# About this task
Output every record below exactly.

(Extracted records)
+===+
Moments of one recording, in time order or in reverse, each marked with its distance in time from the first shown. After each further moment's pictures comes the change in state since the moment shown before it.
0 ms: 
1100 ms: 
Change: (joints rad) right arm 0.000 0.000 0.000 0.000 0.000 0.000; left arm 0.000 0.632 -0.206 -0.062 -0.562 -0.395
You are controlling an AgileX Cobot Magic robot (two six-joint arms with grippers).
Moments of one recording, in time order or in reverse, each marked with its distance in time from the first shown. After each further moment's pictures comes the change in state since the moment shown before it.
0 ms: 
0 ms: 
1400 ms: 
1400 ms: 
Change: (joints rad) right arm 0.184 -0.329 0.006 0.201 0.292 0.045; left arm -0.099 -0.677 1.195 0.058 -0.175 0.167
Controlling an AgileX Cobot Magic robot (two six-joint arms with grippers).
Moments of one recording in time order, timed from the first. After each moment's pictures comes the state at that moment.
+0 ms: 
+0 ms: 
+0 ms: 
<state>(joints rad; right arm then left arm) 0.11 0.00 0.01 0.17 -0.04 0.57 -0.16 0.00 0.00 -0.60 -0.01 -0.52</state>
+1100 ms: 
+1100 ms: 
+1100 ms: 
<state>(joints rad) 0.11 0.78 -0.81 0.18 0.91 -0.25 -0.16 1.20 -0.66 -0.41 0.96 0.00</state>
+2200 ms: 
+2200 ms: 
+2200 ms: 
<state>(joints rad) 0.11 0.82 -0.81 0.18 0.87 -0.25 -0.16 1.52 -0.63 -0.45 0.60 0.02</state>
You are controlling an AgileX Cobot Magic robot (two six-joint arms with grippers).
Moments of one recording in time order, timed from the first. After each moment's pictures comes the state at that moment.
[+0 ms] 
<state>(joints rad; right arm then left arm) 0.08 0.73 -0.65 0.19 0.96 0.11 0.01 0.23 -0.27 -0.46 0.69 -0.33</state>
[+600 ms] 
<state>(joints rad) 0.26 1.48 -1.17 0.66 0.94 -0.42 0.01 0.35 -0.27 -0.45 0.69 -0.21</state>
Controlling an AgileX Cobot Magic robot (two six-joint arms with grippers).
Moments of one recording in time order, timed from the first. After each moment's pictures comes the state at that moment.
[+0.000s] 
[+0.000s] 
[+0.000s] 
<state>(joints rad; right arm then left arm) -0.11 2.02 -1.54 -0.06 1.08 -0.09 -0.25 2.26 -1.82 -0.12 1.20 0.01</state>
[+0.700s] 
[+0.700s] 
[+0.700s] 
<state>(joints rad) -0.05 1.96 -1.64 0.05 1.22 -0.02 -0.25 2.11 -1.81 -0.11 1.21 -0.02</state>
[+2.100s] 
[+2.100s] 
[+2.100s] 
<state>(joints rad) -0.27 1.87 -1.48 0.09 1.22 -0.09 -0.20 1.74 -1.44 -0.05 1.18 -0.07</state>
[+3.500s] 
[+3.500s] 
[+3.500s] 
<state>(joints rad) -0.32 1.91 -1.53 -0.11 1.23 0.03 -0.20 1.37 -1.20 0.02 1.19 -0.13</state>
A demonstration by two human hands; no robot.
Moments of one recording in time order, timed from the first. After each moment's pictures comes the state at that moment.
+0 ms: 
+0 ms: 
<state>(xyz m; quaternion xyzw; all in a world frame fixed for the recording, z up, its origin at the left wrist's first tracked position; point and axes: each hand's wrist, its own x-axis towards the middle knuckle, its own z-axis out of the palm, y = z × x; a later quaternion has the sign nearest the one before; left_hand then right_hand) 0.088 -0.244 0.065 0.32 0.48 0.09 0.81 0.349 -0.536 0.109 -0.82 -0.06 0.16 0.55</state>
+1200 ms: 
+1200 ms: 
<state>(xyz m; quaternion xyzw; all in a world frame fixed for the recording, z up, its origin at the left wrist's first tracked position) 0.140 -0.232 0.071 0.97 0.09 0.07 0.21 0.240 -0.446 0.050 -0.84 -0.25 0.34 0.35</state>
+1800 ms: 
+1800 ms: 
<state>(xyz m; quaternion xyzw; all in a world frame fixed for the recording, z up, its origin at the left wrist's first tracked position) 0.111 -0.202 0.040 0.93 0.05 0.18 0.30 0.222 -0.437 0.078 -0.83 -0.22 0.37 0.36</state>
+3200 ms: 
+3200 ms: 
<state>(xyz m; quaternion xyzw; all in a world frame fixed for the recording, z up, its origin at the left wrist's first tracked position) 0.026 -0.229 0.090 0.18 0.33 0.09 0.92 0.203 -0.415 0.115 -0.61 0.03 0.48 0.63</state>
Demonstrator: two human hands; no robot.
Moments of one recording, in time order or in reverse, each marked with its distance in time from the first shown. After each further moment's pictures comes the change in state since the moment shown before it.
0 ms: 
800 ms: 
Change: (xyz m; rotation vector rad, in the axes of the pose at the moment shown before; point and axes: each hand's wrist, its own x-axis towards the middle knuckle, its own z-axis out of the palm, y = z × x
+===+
# Reply
Moments of one recording, in time order or in reverse, each marked with its distance in time from the first shown. After each further moment's pictures comes the change in state since the moment shown before it.
0 ms: 
1100 ms: 
Change: (joints rad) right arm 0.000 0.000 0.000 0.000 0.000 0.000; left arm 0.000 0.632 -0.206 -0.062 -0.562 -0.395
You are controlling an AgileX Cobot Magic robot (two six-joint arms with grippers).
Moments of one recording, in time order or in reverse, each marked with its distance in time from the first shown. After each further moment's pictures comes the change in state since the moment shown before it.
0 ms: 
0 ms: 
1400 ms: 
1400 ms: 
Change: (joints rad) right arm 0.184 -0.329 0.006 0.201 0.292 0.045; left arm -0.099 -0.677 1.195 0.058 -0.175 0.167
Controlling an AgileX Cobot Magic robot (two six-joint arms with grippers).
Moments of one recording in time order, timed from the first. After each moment's pictures comes the state at that moment.
+0 ms: 
+0 ms: 
+0 ms: 
<state>(joints rad; right arm then left arm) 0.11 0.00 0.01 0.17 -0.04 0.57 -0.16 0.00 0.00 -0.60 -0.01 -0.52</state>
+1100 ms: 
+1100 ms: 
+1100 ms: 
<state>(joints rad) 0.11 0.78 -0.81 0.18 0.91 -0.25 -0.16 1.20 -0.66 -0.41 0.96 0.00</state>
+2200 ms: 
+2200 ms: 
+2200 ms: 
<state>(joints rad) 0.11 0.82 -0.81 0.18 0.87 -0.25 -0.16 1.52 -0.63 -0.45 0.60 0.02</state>
You are controlling an AgileX Cobot Magic robot (two six-joint arms with grippers).
Moments of one recording in time order, timed from the first. After each moment's pictures comes the state at that moment.
[+0 ms] 
<state>(joints rad; right arm then left arm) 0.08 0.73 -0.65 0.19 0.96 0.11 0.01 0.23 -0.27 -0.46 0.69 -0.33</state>
[+600 ms] 
<state>(joints rad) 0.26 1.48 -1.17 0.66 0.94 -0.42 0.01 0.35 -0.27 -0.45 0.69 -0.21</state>
Controlling an AgileX Cobot Magic robot (two six-joint arms with grippers).
Moments of one recording in time order, timed from the first. After each moment's pictures comes the state at that moment.
[+0.000s] 
[+0.000s] 
[+0.000s] 
<state>(joints rad; right arm then left arm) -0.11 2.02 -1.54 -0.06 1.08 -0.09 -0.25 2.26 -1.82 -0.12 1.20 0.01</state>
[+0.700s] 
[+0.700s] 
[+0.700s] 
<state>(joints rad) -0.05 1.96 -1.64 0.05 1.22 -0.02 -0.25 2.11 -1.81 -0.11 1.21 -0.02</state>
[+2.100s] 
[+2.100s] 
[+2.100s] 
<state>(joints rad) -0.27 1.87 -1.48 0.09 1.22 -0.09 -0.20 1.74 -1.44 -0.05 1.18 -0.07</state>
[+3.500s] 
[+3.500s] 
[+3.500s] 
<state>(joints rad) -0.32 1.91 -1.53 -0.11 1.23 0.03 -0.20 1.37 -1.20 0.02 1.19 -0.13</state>
A demonstration by two human hands; no robot.
Moments of one recording in time order, timed from the first. After each moment's pictures comes the state at that moment.
+0 ms: 
+0 ms: 
<state>(xyz m; quaternion xyzw; all in a world frame fixed for the recording, z up, its origin at the left wrist's first tracked position; point and axes: each hand's wrist, its own x-axis towards the middle knuckle, its own z-axis out of the palm, y = z × x; a later quaternion has the sign nearest the one before; left_hand then right_hand) 0.088 -0.244 0.065 0.32 0.48 0.09 0.81 0.349 -0.536 0.109 -0.82 -0.06 0.16 0.55</state>
+1200 ms: 
+1200 ms: 
<state>(xyz m; quaternion xyzw; all in a world frame fixed for the recording, z up, its origin at the left wrist's first tracked position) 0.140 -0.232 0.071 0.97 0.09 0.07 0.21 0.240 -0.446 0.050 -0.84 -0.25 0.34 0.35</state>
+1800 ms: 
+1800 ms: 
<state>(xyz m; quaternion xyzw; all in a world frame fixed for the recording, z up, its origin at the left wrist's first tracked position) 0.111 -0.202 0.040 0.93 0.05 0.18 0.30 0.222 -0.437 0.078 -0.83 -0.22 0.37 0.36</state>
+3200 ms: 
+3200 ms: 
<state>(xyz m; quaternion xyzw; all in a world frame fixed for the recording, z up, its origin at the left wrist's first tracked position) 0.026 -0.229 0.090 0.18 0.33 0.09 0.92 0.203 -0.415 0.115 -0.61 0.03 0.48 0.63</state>
Demonstrator: two human hands; no robot.
Moments of one recording, in time order or in reverse, each marked with its distance in time from the first shown. After each further moment's pictures comes the change in state since the moment shown before it.
0 ms: 
800 ms: 
Change: (xyz m; rotation vector rad, in the axes of the pose at the moment shown before; point and axes: each hand's wrist, its own x-axis towards the middle knuckle, its own z-axis out of the palm, y = z × x

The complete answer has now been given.